A laugh riot for sure..
If you're not trying to seriously pursue science...
M
I don't think your poll goes to Rosenhouse's point, which is that anti-Darwinism has become the mainline position of the Republican party. Not that every single solitary Republican opposes Darwinism, just that the upper echelons of the party tolerate a lot of literalist yahooism, or are literalist yahoos themselves.
And, yes, there is a lot of hostility toward science on the conservative side.
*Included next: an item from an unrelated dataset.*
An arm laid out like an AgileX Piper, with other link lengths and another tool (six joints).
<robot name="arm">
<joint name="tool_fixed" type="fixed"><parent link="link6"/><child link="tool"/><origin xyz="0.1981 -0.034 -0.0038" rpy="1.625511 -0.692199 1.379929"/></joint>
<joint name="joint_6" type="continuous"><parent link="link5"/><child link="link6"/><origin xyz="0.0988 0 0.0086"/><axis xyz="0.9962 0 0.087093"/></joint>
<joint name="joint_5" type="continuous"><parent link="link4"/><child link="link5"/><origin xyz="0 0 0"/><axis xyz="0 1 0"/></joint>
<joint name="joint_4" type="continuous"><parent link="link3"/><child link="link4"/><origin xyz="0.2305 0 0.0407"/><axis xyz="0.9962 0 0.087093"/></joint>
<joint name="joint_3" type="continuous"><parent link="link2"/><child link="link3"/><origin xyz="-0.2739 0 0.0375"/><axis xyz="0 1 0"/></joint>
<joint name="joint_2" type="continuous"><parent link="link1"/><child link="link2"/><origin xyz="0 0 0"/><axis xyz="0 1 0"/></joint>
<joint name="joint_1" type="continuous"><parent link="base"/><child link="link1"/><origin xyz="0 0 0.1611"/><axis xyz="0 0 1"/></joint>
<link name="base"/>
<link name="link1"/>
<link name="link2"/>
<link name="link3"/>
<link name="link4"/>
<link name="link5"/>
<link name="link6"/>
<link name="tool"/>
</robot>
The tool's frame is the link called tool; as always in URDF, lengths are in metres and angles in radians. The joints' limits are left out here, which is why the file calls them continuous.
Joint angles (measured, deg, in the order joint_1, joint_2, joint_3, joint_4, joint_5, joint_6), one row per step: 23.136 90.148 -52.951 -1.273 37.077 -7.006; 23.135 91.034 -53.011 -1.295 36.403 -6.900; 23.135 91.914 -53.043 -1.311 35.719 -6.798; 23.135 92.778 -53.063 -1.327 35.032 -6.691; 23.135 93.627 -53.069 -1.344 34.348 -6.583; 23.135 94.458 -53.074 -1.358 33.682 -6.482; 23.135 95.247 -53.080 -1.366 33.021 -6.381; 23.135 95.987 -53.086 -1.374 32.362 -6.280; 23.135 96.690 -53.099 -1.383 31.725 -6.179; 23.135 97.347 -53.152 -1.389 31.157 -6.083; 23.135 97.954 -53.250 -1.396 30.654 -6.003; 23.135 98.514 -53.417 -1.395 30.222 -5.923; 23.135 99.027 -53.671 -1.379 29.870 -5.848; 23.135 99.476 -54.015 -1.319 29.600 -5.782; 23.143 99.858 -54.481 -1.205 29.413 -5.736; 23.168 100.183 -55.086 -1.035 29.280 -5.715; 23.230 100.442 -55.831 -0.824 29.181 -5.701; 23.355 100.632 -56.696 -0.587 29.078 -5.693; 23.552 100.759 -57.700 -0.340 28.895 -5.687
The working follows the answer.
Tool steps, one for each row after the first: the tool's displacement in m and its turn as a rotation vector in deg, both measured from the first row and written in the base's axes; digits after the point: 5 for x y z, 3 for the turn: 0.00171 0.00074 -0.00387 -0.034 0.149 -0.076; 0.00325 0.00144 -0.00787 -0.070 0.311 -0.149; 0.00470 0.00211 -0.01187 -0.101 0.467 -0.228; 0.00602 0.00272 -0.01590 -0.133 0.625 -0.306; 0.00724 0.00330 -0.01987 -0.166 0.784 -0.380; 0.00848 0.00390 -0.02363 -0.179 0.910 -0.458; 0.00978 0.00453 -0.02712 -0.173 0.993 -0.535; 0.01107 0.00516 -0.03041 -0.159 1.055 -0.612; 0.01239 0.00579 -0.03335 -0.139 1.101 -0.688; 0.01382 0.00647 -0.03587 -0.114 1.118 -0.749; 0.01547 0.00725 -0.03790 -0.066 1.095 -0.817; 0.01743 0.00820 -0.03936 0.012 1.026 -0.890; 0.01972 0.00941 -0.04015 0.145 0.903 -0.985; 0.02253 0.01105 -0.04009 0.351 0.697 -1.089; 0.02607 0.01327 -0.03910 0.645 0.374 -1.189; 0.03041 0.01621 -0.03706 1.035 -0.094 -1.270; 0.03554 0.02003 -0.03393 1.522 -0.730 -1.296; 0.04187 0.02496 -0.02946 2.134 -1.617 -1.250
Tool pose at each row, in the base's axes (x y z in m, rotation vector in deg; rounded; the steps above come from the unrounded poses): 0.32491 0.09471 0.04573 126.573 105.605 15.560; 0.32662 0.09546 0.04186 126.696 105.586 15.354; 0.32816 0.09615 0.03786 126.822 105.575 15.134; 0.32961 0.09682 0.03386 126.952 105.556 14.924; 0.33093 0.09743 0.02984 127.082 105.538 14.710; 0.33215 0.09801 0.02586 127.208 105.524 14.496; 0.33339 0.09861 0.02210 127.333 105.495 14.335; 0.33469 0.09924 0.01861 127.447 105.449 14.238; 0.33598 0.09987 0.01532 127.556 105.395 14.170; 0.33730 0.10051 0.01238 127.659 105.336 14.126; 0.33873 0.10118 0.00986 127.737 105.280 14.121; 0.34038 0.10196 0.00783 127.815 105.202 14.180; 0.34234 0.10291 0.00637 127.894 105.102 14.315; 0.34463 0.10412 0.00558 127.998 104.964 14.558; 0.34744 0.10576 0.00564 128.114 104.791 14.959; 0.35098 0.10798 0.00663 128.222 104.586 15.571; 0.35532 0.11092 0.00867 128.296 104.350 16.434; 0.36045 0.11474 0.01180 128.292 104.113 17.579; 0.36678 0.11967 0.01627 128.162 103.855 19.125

True or not, a lot of science is seen as corrosive to irrationalistic feelings social solidarity, a point made fairly clear by several big thinkers in the neo-con movement, for instance. (Outlined here.)
As to the "teaching the controversy" point: I say, yes, this could be a great way of Improving science education, but ID has gotten where its gotten through politics and propaganda, so it only deserves billing in a class dealing with thopse things, not one dediacted to science proper.
I don't think your poll goes to Rosenhouse's point, which is that anti-Darwinism has become the mainline position of the Republican party. Not that every single solitary Republican opposes Darwinism, just that the upper echelons of the party tolerate a lot of literalist yahooism, or are literalist yahoos themselves.
i think this is very wrong. the reason i think this is very wrong is that the state legislature of utah would not have rejected a bill that restricted abortion rights (even if it would automatically be nullified by the courts). on the other hand, the state legislature of utah did reject a bill that would push forward creationism.
there is no equivalence between intelligent design and abortion rights. the vector is the same, but the magnitude differs a great deal.
yes, if you want to deal in black-white dichotomies, jason is right. but if you want to go there, bring it on, normally people on the Left are squeamish about stereotyping and overgeneralizing. ok, check that, it's ok if the people are political opponents....
I wouldn't worry too much about these trends.
Only a complacent, self-satisfied USA can afford this kind of national self-delusion.
I'm willing to bet that in another few years this will force Americans to change their thinking on biological science and science education.
Wow, so many patents, thousands actually. It's just amazing. Amazing that there's still so much to invent/discover.